Visitors to Hopkins Children’s new Charlotte R. Bloomberg Children’s Center will have a first-hand view of the pediatric hospital’s new
TV studio. Through a glass partition off a main corridor, they’ll be able to
watch shows taking place within, perhaps an interview with a visiting celebrity
or a patient-directed talent show. With live feeds to major play and assembly
areas in the new hospital, including its auditorium and two-story playroom,
CCTV (Children’s Center TV) will at last have its own and modern venue for
entertaining and engaging patients.
Hopkins Children’s CCTV has developed over the years to
provide activities and companionship for hospitalized children. Produced by the
Department of Child Life, CCTV features the videography of Child Life Video
Producer Carlos Harris and on air talent of Child Life’s special events
coordinator, Annie Woods Beatson, who together with Child Life colleagues lead
patients in the weekly and ever popular Hospital Bingo, host a cooking show and
introduce Clown TV. Although Harris and his video equipment can travel throughout the hospital and tape shows for pediatric patients, most filming takes place
today in either the playroom for school-age children or another for adolescents.
Both are already replete with tables,
chairs and activity equipment, including a pool table in the teen room.
Visiting guests, such as members of the Johns Hopkins lacrosse team or
Baltimore Orioles or Ravens, must crowd into the already crowded playrooms and
sometimes perch on its pint-sized furniture.
“We have a bit more room in a makeshift studio in a storage
room of the hospital’s basement,” says Harris. “But who wants to go there? And
it’s certainly off-base for most of our sick kids.”

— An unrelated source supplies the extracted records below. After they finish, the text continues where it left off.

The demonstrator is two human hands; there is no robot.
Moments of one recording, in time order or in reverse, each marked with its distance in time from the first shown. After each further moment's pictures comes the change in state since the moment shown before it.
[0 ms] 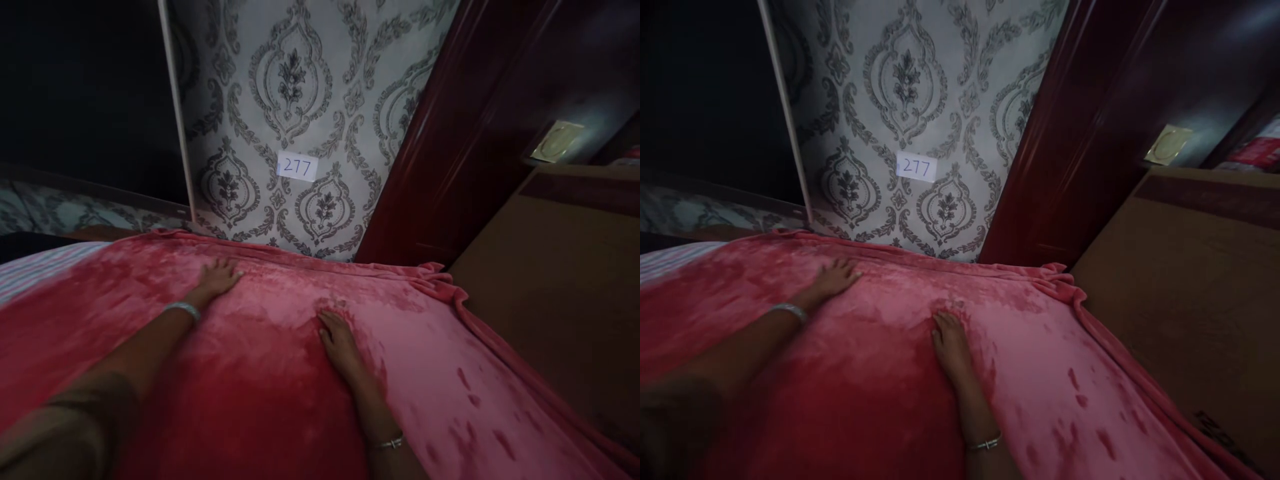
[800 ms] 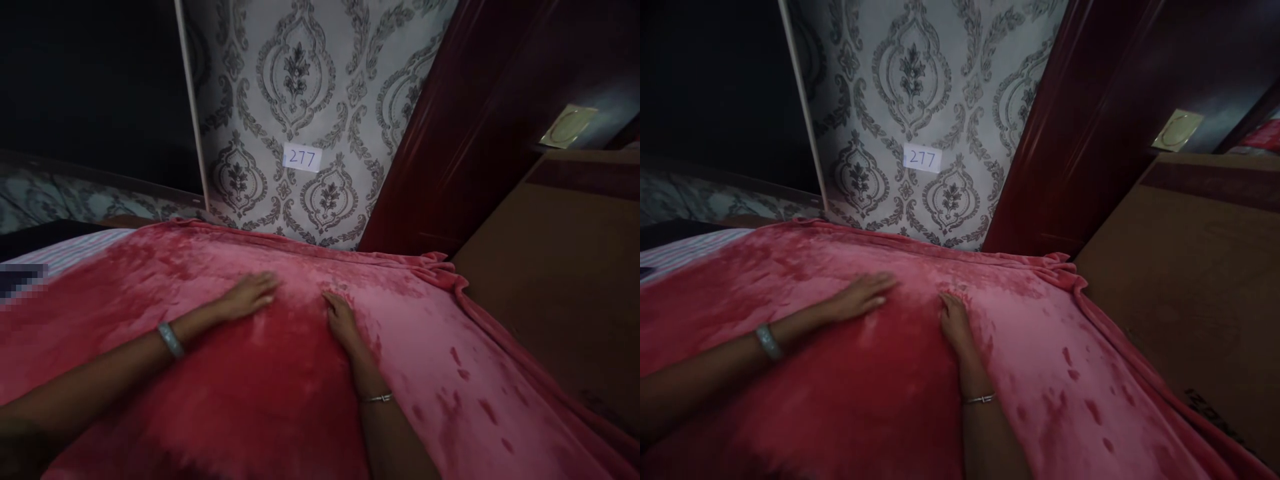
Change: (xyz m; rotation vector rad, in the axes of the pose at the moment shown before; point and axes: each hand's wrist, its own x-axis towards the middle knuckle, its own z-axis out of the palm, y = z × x) left_hand -0.100 0.044 -0.010 -0.051 -0.282 0.353; right_hand 0.003 0.016 0.005 0.141 0.037 0.038
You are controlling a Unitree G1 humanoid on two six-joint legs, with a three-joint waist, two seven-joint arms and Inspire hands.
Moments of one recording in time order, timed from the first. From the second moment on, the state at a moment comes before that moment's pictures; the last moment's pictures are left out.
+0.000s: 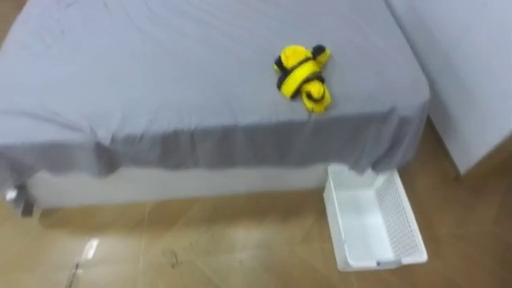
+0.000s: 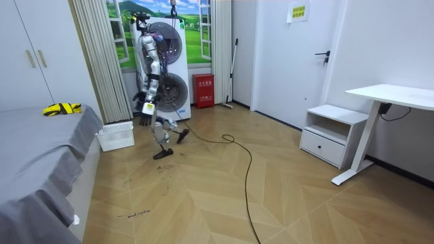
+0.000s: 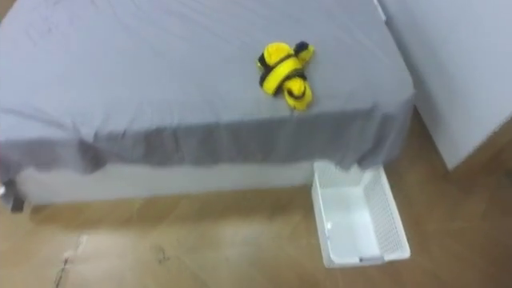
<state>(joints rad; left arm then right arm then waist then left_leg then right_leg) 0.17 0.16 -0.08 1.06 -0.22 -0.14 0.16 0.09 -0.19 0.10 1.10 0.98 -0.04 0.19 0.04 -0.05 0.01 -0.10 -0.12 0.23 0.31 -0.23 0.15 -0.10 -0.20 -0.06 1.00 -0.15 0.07</state>
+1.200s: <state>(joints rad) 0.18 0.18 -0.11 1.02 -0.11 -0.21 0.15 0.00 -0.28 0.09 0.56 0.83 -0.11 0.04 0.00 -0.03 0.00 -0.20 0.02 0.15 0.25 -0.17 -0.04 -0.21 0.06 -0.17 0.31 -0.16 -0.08</state>
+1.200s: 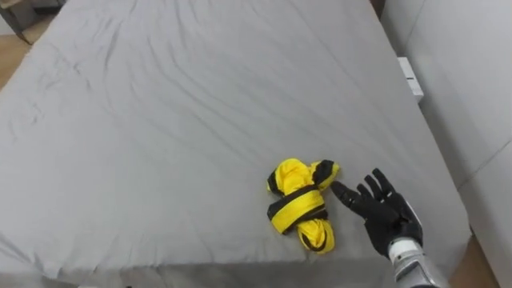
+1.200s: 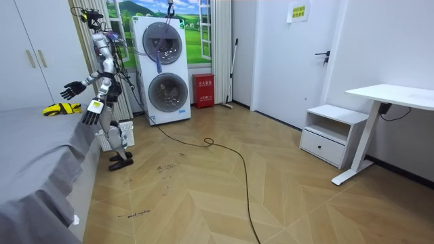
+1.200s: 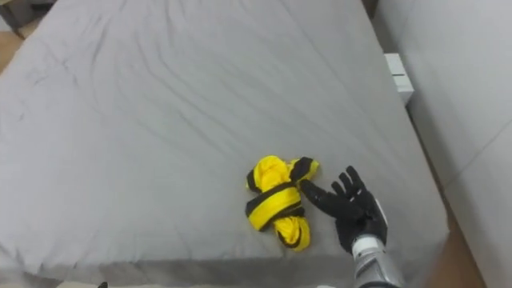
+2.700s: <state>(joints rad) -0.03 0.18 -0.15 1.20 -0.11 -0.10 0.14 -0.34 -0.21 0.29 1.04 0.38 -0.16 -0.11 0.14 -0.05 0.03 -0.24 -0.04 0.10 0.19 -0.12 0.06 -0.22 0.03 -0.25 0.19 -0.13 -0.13</state>
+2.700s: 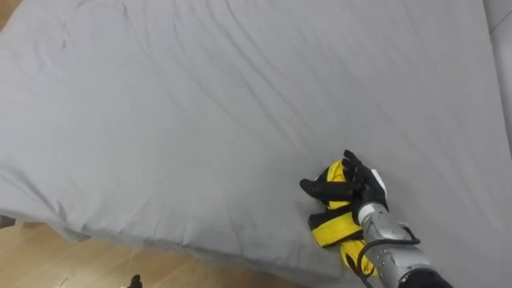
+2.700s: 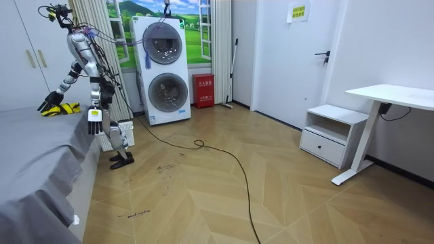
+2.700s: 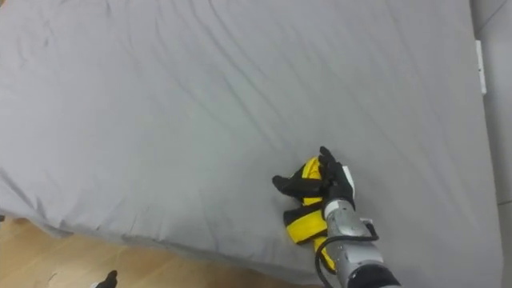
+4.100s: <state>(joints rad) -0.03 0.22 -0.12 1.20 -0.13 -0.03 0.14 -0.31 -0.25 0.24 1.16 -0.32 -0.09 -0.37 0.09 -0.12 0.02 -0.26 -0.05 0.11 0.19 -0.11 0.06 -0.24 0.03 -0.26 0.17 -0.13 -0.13</state>
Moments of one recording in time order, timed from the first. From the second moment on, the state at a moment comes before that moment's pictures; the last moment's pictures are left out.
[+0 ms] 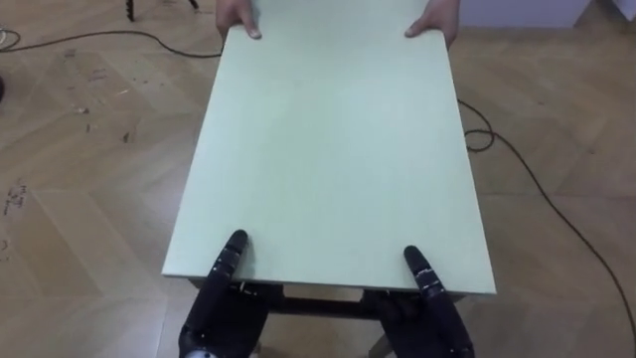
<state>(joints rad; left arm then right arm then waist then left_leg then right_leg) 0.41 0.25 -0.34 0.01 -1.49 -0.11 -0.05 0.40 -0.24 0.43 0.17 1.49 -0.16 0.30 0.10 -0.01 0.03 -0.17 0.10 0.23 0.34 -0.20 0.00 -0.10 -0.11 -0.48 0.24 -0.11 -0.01</state>
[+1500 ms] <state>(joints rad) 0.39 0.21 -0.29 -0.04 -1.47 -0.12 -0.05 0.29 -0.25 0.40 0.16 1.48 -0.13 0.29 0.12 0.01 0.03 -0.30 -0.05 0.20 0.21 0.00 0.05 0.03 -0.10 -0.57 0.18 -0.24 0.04</state>
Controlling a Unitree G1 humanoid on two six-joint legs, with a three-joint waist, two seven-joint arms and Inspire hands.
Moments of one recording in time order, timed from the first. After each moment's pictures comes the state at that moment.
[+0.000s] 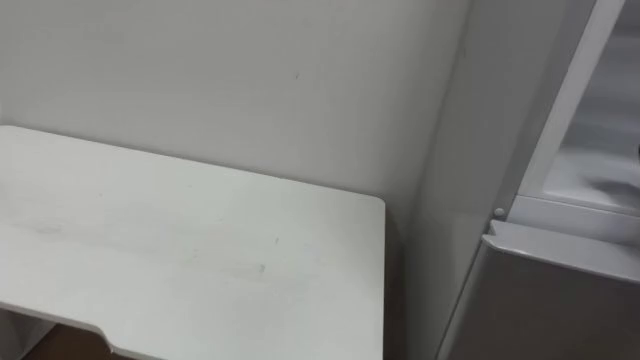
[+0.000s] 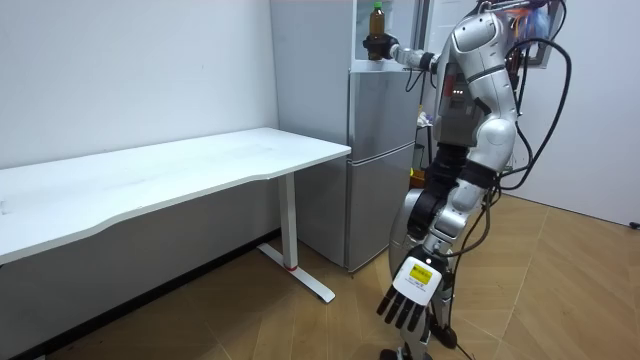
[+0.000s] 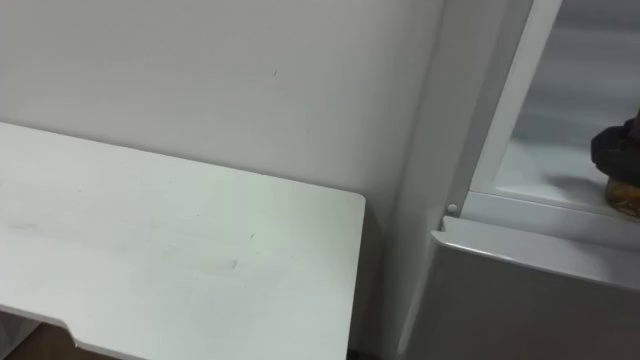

Located in the new hospital’s second floor lobby, by the
walkway to the parking garage, the CCTV studio will provide patients with
opportunities to produce and direct their own TV shows for fellow patients in a
clean and controlled environment.
“Our studio will provide a professional setting,” says
Harris. “For the first time we’ll have an editing suite, studio lighting,
backdrops and seating arrangements that can be rearranged to suit the occasion.
The studio’s central location should make it easier to get folks to stop by and
say hello to our kids over the TV.”
Broadcast today over in-room TV systems, and in the future over
the new building’s interactive TigrNet system, CCTV programming not only provides diversions from what Beatson
calls the “boredom and abnormality of being in a hospital,” but camaraderie and
relief from a sense of isolation.
“It is amazing how many of our patients, confined as they
are to their beds or units, don’t realize that there are so many others undergoing
care here,” says Beatson. “CCTV helps
them see that they are far from being alone, which helps create a sense of
community.”
She tells the story of a production of Clown TV, a routine
show that features the antics of Hopkins Children’s Big Apple Circus Clown Care performers. The day’s topic was fire safety. A patient in the pediatric burn
care unit phoned in the advice that when on fire, don’t run, as movement fans
the flames.
“Another child, on the same floor, then called in,” says
Beatson, “and told the clowns, ‘I wish I’d known that a week ago.’ All at once,
she was not alone, either in the hospital or with her injuries.”